### [EXERCISE]
For each record that follows, give it back exactly, with no pictures included.

[Stored dataset items]
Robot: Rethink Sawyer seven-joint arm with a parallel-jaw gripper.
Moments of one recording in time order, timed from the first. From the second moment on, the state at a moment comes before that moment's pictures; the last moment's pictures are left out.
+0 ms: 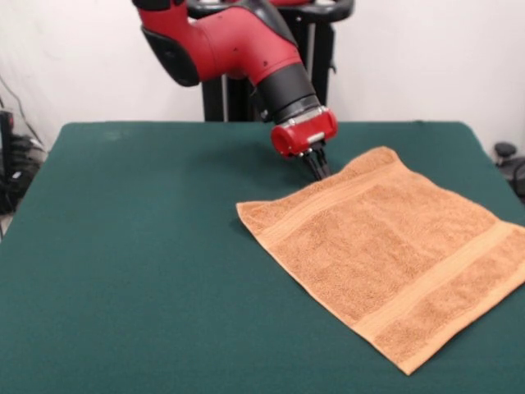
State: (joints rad) arm -0.45 -0.25 0.09 1.95 -0.98 -0.75 1.58
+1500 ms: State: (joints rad) arm -0.49 -0.58 0.09 2.04 -1.01 -0.52 1.58
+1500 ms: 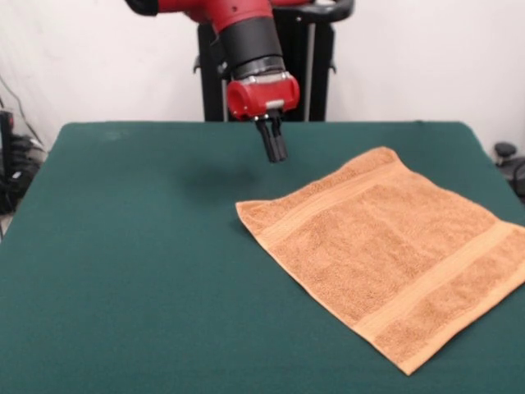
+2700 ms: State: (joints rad) arm -0.49 -0.51 0.14 2.04 -1.01 -0.65 1.58
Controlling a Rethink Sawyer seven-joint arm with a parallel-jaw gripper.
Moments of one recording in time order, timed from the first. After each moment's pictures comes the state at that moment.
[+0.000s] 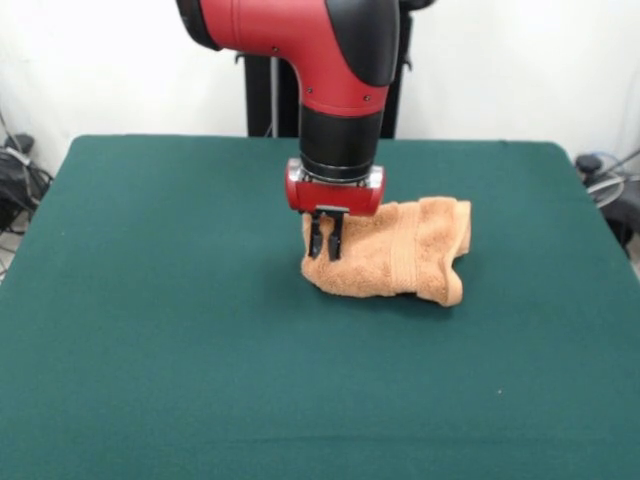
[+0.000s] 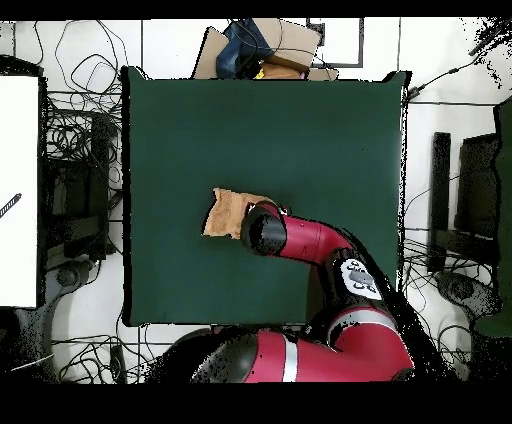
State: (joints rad) arm -0.31 -0.49 0.02 1.79 -0.09 0.16 1.57
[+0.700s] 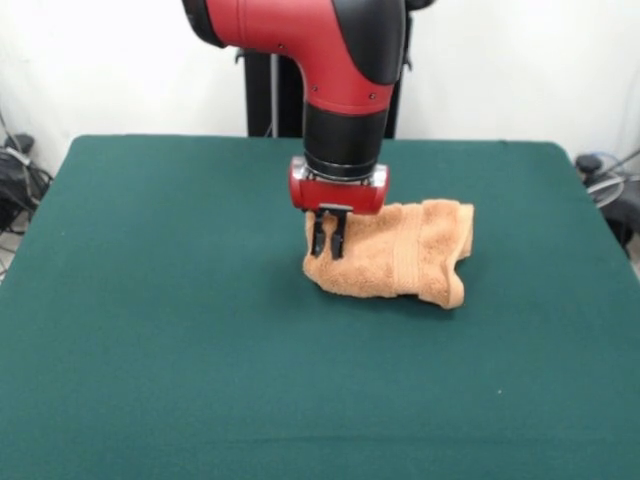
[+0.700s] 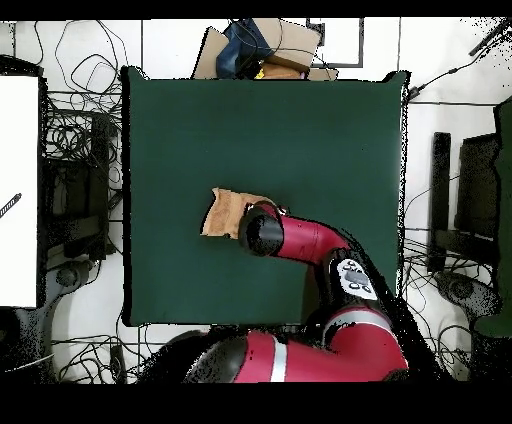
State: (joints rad) arm -0.27 -0.50 0.00 1.79 -0.07 0.16 1.58
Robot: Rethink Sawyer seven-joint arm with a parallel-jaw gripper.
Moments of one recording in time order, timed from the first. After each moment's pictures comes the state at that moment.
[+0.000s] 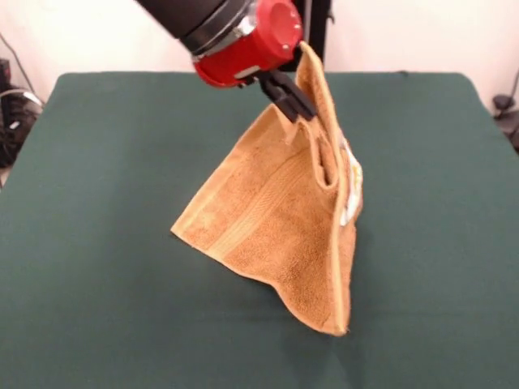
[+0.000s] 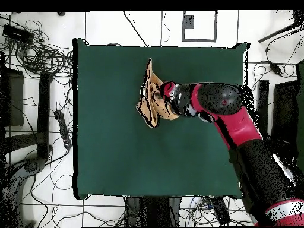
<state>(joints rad) -0.68 -0.58 0.51 1.68 0.38 0.74 1.65</state>
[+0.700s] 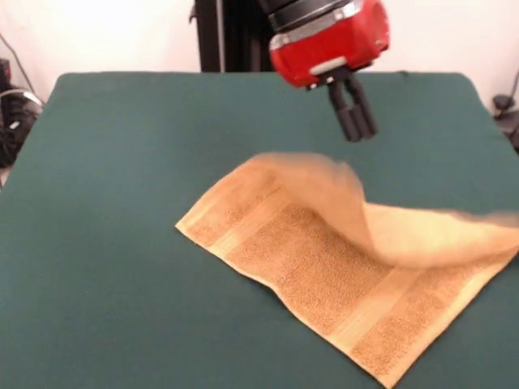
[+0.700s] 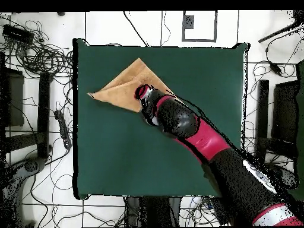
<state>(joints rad) -0.67 -0.68 0.64 1.97 0.31 0.14 1.65</state>
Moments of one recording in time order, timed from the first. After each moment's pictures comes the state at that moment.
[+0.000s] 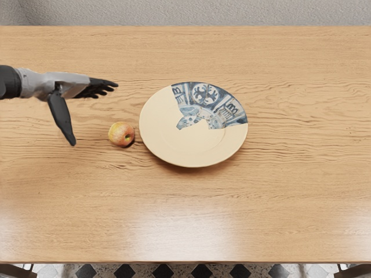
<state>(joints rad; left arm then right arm) -1.23 0.83 -0.19 -1.19 0.74 -0.61 0.06 -0.05 0.00 -0.14 0.25 0.07 0.08 -0.05</state>
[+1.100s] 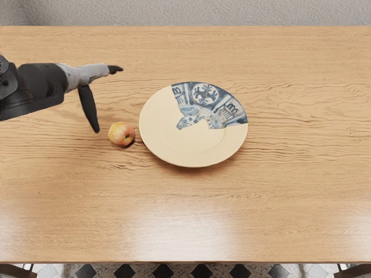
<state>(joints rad) -1.24 0.69 -0.25 -1.46 0.96 -0.15 0.61 -0.05 0.00 -0.14 0.25 0.07 0.08 -0.05</state>
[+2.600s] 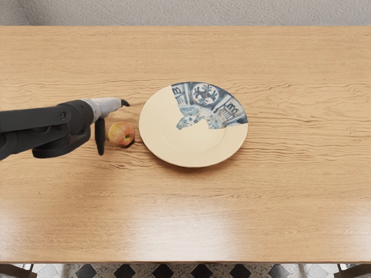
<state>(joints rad) -1.35 0.52 0.19 -1.40 1.01 0.06 0.61 -0.05 0.00 -0.14 0.26 0.07 0.09 -0.05</state>
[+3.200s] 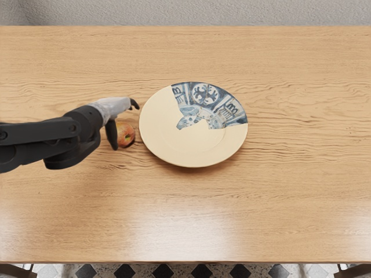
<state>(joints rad) -1.31 0.49 0.18 -1.43 1.06 0.19 0.61 -0.05 0.00 -0.14 0.26 0.07 0.09 -0.05</state>
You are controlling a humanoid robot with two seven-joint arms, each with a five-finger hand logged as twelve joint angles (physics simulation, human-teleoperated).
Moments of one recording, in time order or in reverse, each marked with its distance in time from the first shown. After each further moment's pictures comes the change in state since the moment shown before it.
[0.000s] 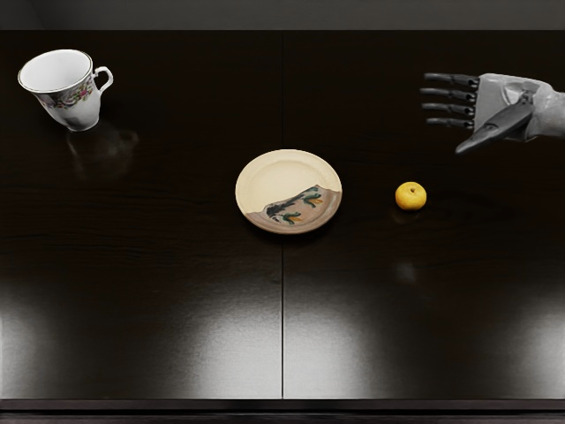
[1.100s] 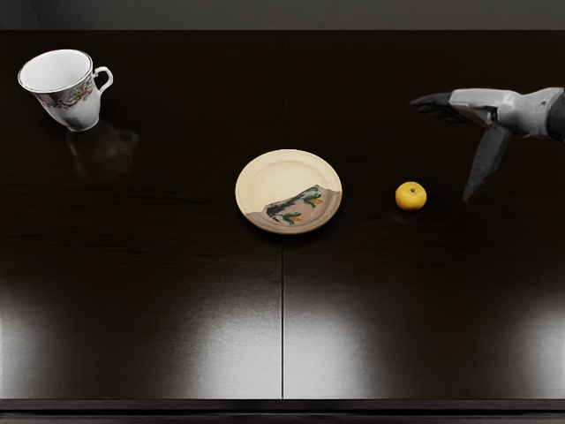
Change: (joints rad) left arm 0.000 0.000 -0.001 0.000 0.000 0.000 0.000; right arm 0.032 -0.076 0.104 0.487 -0.926 -0.271 -0.156
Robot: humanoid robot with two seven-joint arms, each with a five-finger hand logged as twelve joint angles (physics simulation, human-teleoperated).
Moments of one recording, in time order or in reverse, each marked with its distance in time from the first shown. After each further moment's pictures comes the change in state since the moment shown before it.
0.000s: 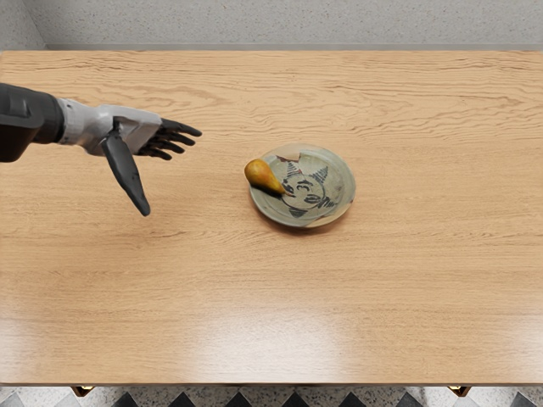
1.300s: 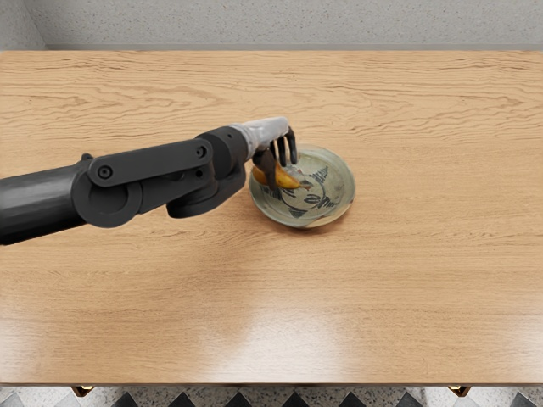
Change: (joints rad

### [RESULT FOR THIS EXERCISE]
Robot: Rethink Sawyer seven-joint arm with a parallel-jaw gripper.
Moments of one recording in time order, timed from the first. From the second moment on, the state at a moment comes before that moment's pictures; the last moment's pictures are left out.
+0 ms: 
State: (joints rad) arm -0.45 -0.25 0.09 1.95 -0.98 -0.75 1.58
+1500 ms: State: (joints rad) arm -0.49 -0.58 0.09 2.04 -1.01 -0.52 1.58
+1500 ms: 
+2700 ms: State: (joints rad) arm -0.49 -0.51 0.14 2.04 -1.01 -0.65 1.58
Controlling a Rethink Sawyer seven-joint arm with a parallel-jaw gripper.
Moments of one recording in time order, timed from the first. After each moment's pictures comes the state at that moment.
[+0.000s] 
[+0.000s] 
State: (joints rad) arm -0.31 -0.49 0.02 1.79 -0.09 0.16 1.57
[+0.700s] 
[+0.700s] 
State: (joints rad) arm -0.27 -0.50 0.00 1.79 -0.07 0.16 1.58
Robot: Rethink Sawyer seven-joint arm with a parallel-jaw gripper.
Moments of one recording in time order, timed from the first. After each moment's pictures comes the state at that moment.
[+0.000s] 
[+0.000s] 
<state>(joints rad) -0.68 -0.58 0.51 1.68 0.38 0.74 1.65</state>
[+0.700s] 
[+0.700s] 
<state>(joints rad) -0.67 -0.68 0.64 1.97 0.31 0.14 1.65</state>
Moments of one recording in time order, timed from the first. After each moment's pictures comes the state at that moment.
[+0.000s] 
<state>(joints rad; left arm then right arm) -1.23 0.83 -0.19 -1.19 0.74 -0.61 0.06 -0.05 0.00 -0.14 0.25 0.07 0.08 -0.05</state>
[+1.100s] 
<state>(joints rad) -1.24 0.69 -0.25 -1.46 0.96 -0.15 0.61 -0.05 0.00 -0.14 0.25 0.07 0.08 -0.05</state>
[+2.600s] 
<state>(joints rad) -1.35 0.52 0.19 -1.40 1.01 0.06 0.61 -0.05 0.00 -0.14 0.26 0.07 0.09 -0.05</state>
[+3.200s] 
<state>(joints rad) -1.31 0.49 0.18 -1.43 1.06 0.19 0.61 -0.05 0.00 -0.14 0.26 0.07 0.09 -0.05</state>
You are controlling a humanoid robot with two seven-joint arms, each with a five-finger hand logged as twelve joint angles (physics simulation, human-teleoperated).
Moments of one recording, in time order or in reverse, each marked with its distance in time from the first shown. After each further moment's pictures comes the change in state since the moment shown before it.
[0.000s] 
[1.100s] 
Change: (joints rad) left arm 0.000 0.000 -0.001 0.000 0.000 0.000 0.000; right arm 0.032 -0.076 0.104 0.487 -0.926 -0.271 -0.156
Robot: humanoid robot with two seven-joint arms, each with a five-finger hand logged as twelve joint angles (physics simulation, human-teleoperated).
Moments of one recording, in time order or in reverse, each marked with its distance in time from the first shown. After each further moment's pictures comes the change in state since the moment shown before it.
0.000s: 
1.300s: 
Change: (joints rad

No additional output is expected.